Let’s take another context, and this is looking for a relationship between the ages of husbands and wives. So we go out, and we do a survey, and this is the data that we collect. We plot our data. We do our scatter plot, and this is what it looks like. So it definitely appears that there is a positive association because if the wife is young, so is the husband, and if the wife is older, so is the husband also. We also have some clustering here. Notice that for whatever reason the couples that were surveyed tended to be pretty much in their late twenties, mostly early thirties, and also in their forties. Now what about these points—this one out here, this one, this one, and these two over here; are those outliers?
One thing that we can do is draw a line, and this line is one that goes through the points that illustrate the age of the wife and the husband being the same, such as 20 and 20, 30 and 30, 40 and 40, and so forth. Now we can have a little bit better idea of what’s going on here. This point here, and these two points here, they do follow the linear path. They look like they were kind of outliers, because they were far away from these other points, but they’re not outliers, so what we need to do is kind of adjust our definition of an outlier a little bit. It’s not so much that they’re far away from the other points. Another condition is that they also have to not follow the pattern, so these three points here are not outliers, because they do follow the same pattern. For whatever reason in this sample, they just weren’t quite close to the ages of the other couples that were surveyed.

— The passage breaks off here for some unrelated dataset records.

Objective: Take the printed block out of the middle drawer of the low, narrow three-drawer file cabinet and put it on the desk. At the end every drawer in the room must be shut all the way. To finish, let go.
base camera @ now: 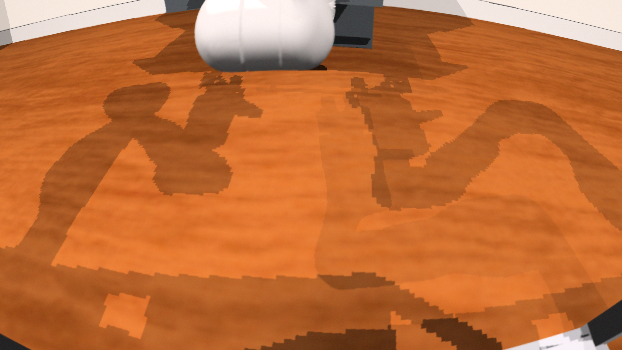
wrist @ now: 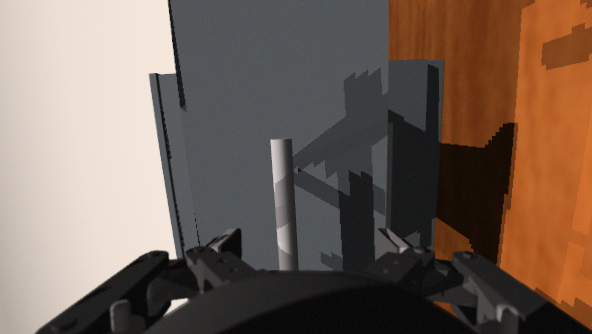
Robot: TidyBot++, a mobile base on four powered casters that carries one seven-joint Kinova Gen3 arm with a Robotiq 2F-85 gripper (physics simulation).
Scene:
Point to a grey drawer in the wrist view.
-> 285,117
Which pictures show the gripper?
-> The wrist view only.

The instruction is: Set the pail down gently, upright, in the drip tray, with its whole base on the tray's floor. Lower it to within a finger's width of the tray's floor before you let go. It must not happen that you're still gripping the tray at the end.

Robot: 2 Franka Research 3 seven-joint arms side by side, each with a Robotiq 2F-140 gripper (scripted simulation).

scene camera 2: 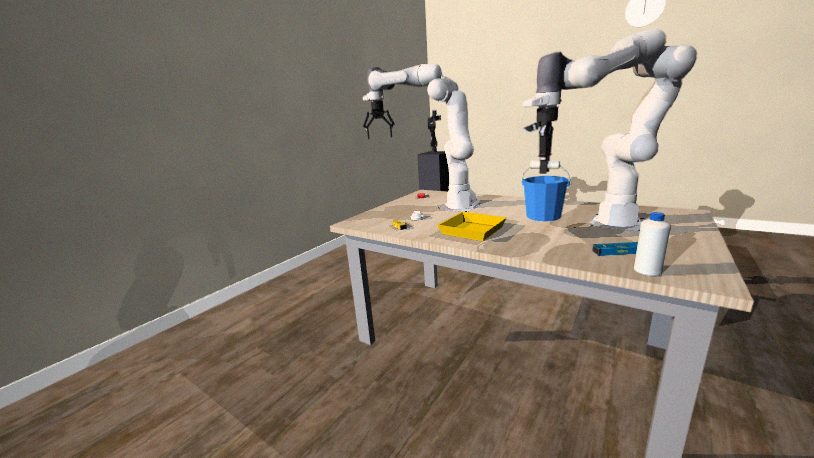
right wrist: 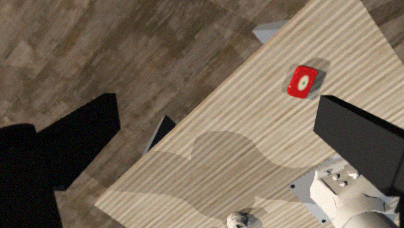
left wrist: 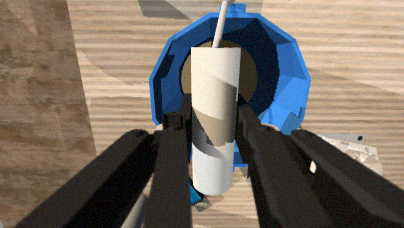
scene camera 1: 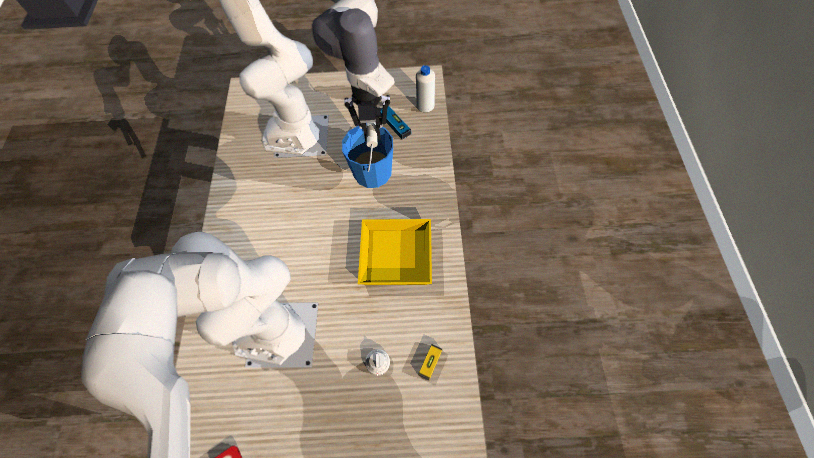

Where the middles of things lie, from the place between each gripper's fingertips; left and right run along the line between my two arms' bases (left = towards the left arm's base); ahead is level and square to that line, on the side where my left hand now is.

Now these two points are definitely outliers. They’re away from the other points, plus they are away from the pattern. They’re away from where the line would be. This point here is one where the wife is 47; the husband is 34. So the wife is quite a bit older than the husband. Over here, we have a situation where the husband is quite a bit older than the wife; he is 58, and she is 27.
Let’s take another context. This is one where we are looking for the relationship between the weight of the vehicle and the gas mileage that it gets. So we go out and we do some research. This is the information that we found. We then plot our data to see what the pattern would be, and so here, we have a negative association. It is pretty linear, but it’s negative because notice that as the weight of the vehicle increased the mileage that it gets got smaller; it decreased. So again this is an example of a negative association; if one variable increases, the other one decreases, or vice versa.
So this standard involves quite a bit of information that is probably new to a lot of students. Again the key is that they understand the definitions of all the terms involved, and then in turn, they know what these terms look like graphically when you do scatter plots on a two-dimensional plane.